Clueso begleitet mich nun schon die letzten Jahre durch unterschiedlichste Lebensabschnitte. Er schafft es dabei immer wieder, die richtigen Worte zu finden. Stimmungen musikalisch zu untermalen oder Gedanken in Melodien zu gießen. Im März kam sein fünftes Studioalbum auf den Markt, welches er mit einer großen Tour in Deutschland präsentierte. Ich durfte beim letzten Tourstop in Stuttgart dabei sein. Es war der Wahnsinn. Über die Jahre hinweg hat sich Clueso vom Hip Hop zum Singer/Songwriter-Genre bewegt, bleibt seinen Wurzeln aber merkbar treu. Das neue Album “An und für sich” beschreibt die Welt, wie er sie erlebt und fühlt. Beschreibt seine Lebensweise. Den Moment genießen. Das Leben auf sich zukommen lassen. Auch wenn einen traurige Gedanken einholen.

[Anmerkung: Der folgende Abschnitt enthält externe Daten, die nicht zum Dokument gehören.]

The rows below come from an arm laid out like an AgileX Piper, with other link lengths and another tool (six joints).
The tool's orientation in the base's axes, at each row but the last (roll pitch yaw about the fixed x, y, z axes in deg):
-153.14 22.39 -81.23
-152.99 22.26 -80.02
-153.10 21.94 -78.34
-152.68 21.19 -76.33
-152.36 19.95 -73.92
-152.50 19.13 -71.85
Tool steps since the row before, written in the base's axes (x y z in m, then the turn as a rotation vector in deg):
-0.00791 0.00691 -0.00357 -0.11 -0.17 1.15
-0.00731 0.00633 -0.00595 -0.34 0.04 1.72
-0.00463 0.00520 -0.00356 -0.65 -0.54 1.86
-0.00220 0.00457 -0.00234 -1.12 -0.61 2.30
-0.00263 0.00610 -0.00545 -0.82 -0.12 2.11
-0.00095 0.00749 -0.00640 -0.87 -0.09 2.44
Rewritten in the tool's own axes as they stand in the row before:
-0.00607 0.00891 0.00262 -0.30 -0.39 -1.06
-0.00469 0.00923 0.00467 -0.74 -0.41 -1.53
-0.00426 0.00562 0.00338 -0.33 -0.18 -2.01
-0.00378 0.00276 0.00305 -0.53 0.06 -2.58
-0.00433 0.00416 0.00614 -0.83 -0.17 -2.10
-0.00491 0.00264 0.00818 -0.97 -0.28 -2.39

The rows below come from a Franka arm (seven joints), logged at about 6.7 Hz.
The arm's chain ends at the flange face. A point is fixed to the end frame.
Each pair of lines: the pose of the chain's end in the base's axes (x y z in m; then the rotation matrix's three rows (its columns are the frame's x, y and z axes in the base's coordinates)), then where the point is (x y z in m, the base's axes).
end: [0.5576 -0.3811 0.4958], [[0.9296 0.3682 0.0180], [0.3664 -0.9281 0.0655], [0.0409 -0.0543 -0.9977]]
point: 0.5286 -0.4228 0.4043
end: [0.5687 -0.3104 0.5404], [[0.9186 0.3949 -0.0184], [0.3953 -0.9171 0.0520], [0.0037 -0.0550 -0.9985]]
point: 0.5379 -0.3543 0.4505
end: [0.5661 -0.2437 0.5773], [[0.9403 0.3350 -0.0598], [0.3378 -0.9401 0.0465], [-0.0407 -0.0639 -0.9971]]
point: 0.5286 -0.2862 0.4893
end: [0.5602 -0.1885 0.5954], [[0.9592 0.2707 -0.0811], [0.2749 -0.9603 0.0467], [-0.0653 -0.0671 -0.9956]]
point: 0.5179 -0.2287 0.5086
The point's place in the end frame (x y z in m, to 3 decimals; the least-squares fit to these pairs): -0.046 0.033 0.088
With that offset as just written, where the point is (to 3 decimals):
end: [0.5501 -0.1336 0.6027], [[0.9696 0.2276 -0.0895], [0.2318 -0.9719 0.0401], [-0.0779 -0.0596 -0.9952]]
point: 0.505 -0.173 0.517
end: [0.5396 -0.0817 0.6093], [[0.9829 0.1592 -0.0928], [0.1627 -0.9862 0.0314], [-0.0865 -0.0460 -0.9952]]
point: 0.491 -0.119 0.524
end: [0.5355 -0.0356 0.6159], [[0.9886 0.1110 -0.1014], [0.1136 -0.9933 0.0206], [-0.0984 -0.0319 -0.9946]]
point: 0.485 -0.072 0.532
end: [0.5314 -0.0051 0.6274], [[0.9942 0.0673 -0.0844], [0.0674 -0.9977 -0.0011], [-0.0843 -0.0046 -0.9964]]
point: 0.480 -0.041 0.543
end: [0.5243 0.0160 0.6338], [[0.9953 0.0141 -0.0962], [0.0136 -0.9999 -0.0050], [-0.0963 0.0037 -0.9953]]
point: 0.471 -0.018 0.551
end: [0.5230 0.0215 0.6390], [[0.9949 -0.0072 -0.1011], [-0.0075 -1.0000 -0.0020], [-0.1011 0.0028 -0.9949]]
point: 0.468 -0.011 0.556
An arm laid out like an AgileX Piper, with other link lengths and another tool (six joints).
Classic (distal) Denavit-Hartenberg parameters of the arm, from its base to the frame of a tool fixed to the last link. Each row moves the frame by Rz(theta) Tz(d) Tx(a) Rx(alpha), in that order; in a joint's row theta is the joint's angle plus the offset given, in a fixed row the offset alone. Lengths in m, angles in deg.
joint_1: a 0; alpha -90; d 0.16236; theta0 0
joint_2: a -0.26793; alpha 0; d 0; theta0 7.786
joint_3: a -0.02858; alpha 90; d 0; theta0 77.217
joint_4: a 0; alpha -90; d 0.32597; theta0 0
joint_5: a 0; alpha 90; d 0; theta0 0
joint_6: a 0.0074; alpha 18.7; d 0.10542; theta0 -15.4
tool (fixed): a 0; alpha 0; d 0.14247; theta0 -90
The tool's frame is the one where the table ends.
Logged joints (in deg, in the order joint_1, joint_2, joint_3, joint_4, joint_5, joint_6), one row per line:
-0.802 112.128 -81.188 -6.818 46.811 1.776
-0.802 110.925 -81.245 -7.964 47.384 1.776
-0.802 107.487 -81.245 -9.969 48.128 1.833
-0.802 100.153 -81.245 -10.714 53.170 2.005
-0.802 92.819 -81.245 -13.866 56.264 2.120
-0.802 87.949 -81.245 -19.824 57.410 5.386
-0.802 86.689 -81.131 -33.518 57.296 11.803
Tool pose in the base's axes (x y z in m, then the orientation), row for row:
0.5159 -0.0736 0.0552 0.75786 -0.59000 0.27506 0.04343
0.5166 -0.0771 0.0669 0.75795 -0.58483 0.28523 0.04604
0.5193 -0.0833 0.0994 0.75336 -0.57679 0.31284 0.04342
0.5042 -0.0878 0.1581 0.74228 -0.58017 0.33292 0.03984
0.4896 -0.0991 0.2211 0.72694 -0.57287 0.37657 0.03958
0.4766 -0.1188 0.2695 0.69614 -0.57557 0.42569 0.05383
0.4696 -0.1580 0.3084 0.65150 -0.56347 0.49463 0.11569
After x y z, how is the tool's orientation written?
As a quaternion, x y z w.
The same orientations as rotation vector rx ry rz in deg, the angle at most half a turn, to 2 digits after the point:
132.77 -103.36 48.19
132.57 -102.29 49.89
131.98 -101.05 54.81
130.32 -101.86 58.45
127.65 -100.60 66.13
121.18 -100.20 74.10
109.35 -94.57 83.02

Insgesamt wirken die Texte erwachsener und ernster. Vielleicht auch auf Grund persönlicher Entwicklungen, die Clueso auf 17 Liedern verarbeitet. Zu meinen Anspieltipps gehört “Herz” und “Beinah”. Beides minimalistische Songs, die vor Allem mit ihrem Text überzeugen. Ein tolles Album. Und eine gelungene Tour. Was bestimmt auch am Gastauftritt von Philipp Poisel lag. Nebenbei möchte ich auch noch seine Marketingstrategie hervorheben: Jeder Konzertbesucher durfte sich das Album kostenlos im Vorfeld downloaden. Musikindustrie - aufpassen und lernen!

Alles in Ordnung

Wahres Glück sucht man nicht. Es findet einen. Zufällig. Unerwartet. Sofern man offen und neugierig durch die Welt geht. Und der Frühling ist eine perfekte Zeit, neue Wege zu gehen. Und so kann es passieren, dass du plötzlich neben einer Person stehst. Auf einer Brücke. Und dein komplettes Leben in Frage stellst. Alles in Ordnung ist ein Theaterstück, bei dem genau dieser Umstand eine lustige Serie an Momenten einleitet. Susa und Gerd durchlaufen verschiedene Ebenen des Kennenlernens. Erfahrungen, Sehnsüchte und Ängste werden durchlebt. Ein tolles Stück, das seit 2010 in der Theater Rampe Stuttgart aufgeführt wird. Und im Anschluss gab es Singer-Songwriter-Musik von Maximilian Mengwasser.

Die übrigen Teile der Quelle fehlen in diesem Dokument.